The data:
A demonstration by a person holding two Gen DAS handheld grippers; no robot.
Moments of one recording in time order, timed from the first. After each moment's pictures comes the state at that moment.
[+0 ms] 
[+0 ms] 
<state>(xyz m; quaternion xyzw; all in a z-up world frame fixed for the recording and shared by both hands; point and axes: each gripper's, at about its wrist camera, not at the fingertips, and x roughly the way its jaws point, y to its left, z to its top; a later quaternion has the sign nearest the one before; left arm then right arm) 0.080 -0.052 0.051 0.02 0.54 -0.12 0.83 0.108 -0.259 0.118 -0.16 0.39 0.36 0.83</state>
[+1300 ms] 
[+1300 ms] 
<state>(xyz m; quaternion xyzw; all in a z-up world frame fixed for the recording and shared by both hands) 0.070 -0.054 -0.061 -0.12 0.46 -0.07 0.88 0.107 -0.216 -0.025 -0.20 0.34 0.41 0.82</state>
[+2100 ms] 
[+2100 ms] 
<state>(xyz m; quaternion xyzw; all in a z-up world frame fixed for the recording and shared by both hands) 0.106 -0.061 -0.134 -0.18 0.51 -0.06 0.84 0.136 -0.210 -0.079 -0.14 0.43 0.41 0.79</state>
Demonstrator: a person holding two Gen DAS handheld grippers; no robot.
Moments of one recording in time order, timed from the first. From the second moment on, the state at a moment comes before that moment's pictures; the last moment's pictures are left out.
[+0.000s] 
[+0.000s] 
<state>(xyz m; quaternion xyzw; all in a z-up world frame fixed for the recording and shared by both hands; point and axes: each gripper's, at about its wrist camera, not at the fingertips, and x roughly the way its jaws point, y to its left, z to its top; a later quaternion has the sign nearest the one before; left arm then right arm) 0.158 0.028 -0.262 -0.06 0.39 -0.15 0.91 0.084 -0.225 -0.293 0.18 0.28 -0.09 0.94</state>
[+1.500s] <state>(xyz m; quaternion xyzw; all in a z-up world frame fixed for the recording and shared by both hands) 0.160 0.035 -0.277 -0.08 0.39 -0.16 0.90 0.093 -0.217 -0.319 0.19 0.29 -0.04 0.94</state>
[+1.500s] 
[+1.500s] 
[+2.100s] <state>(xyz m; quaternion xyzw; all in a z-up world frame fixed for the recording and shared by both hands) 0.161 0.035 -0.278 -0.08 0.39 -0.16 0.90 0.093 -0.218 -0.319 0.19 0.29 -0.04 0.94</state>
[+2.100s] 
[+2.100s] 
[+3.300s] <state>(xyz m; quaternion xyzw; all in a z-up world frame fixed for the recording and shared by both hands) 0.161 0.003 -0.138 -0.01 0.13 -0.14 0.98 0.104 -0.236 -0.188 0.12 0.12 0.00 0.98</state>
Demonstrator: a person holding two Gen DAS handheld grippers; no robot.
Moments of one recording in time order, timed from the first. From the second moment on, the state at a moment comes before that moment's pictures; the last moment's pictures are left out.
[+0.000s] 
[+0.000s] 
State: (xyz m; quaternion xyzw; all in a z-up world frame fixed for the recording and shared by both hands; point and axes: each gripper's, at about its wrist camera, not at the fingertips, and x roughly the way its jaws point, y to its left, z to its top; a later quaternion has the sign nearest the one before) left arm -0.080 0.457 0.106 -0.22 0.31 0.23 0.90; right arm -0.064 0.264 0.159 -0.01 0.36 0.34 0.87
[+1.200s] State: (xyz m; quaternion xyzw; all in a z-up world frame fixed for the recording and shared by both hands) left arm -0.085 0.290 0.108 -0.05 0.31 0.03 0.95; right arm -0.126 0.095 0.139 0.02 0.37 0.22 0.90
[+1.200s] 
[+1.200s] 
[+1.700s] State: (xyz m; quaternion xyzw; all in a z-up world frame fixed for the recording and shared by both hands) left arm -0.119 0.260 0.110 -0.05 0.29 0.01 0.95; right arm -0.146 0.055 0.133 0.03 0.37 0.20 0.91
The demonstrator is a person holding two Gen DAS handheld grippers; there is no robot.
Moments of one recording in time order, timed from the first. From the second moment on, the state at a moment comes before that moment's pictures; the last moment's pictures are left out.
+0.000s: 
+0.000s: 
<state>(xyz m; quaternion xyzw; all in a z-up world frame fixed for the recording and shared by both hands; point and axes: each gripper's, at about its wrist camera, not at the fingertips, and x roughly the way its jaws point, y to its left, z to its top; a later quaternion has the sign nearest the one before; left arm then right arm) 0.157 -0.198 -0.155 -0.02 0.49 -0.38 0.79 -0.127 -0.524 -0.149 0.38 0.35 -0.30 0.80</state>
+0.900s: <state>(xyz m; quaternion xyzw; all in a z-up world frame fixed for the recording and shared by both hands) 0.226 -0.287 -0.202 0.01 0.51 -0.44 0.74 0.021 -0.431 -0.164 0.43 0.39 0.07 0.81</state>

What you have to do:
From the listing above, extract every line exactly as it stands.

Worked solution:
A demonstration by a person holding two Gen DAS handheld grippers; no robot.
Moments of one recording in time order, timed from the first. After each moment's pictures comes the state at that moment.
[+0 ms] 
[+0 ms] 
<state>(xyz m; quaternion xyzw; all in a z-up world frame fixed for the recording and shared by both hands; point and axes: each gripper's, at about its wrist camera, not at the fingertips, and x roughly the way its jaws point, y to its left, z to its top; a later quaternion has the sign nearest the one before; left arm then right arm) 0.080 -0.052 0.051 0.02 0.54 -0.12 0.83 0.108 -0.259 0.118 -0.16 0.39 0.36 0.83</state>
[+1300 ms] 
[+1300 ms] 
<state>(xyz m; quaternion xyzw; all in a z-up world frame fixed for the recording and shared by both hands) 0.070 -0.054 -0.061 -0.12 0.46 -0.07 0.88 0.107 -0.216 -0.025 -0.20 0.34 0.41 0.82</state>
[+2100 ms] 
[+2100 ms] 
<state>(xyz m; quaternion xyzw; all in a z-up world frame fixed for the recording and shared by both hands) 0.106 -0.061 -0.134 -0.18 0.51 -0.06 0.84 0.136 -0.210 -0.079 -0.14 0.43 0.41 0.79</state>
Demonstrator: a person holding two Gen DAS handheld grippers; no robot.
Moments of one recording in time order, timed from the first. From the second moment on, the state at a moment comes before that moment's pictures; the last moment's pictures are left out.
[+0.000s] 
[+0.000s] 
<state>(xyz m; quaternion xyzw; all in a z-up world frame fixed for the recording and shared by both hands; point and axes: each gripper's, at about its wrist camera, not at the fingertips, and x roughly the way its jaws point, y to its left, z to its top; a later quaternion has the sign nearest the one before; left arm then right arm) 0.158 0.028 -0.262 -0.06 0.39 -0.15 0.91 0.084 -0.225 -0.293 0.18 0.28 -0.09 0.94</state>
[+1.500s] <state>(xyz m; quaternion xyzw; all in a z-up world frame fixed for the recording and shared by both hands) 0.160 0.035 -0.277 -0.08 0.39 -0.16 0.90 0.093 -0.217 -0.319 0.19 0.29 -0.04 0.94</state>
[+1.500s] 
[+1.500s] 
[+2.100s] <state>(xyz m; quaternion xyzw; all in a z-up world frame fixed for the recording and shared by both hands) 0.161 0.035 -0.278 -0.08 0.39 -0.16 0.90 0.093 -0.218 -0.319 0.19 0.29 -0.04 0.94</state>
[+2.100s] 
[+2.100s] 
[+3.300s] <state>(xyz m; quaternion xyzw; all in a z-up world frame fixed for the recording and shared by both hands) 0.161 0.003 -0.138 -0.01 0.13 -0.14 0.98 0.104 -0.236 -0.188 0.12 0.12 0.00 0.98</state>
Demonstrator: a person holding two Gen DAS handheld grippers; no robot.
Moments of one recording in time order, timed from the first. From the second moment on, the state at a moment comes before that moment's pictures; the last moment's pictures are left out.
[+0.000s] 
[+0.000s] 
State: (xyz m; quaternion xyzw; all in a z-up world frame fixed for the recording and shared by both hands; point and axes: each gripper's, at about its wrist camera, not at the fingertips, and x roughly the way its jaws point, y to its left, z to its top; a later quaternion has the sign nearest the one before) left arm -0.080 0.457 0.106 -0.22 0.31 0.23 0.90; right arm -0.064 0.264 0.159 -0.01 0.36 0.34 0.87
[+1.200s] State: (xyz m; quaternion xyzw; all in a z-up world frame fixed for the recording and shared by both hands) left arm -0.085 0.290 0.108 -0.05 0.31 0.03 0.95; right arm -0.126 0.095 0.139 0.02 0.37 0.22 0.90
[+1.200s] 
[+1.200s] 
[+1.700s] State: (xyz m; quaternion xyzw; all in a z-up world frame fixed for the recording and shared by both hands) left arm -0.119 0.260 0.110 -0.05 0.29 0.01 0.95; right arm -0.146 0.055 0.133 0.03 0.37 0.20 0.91
The demonstrator is a person holding two Gen DAS handheld grippers; there is no robot.
Moments of one recording in time order, timed from the first. From the second moment on, the state at a moment comes before that moment's pictures; the last moment's pictures are left out.
+0.000s: 
+0.000s: 
<state>(xyz m; quaternion xyzw; all in a z-up world frame fixed for the recording and shared by both hands; point and axes: each gripper's, at about its wrist camera, not at the fingertips, and x roughly the way its jaws point, y to its left, z to its top; a later quaternion has the sign nearest the one before; left arm then right arm) 0.157 -0.198 -0.155 -0.02 0.49 -0.38 0.79 -0.127 -0.524 -0.149 0.38 0.35 -0.30 0.80</state>
+0.900s: <state>(xyz m; quaternion xyzw; all in a z-up world frame fixed for the recording and shared by both hands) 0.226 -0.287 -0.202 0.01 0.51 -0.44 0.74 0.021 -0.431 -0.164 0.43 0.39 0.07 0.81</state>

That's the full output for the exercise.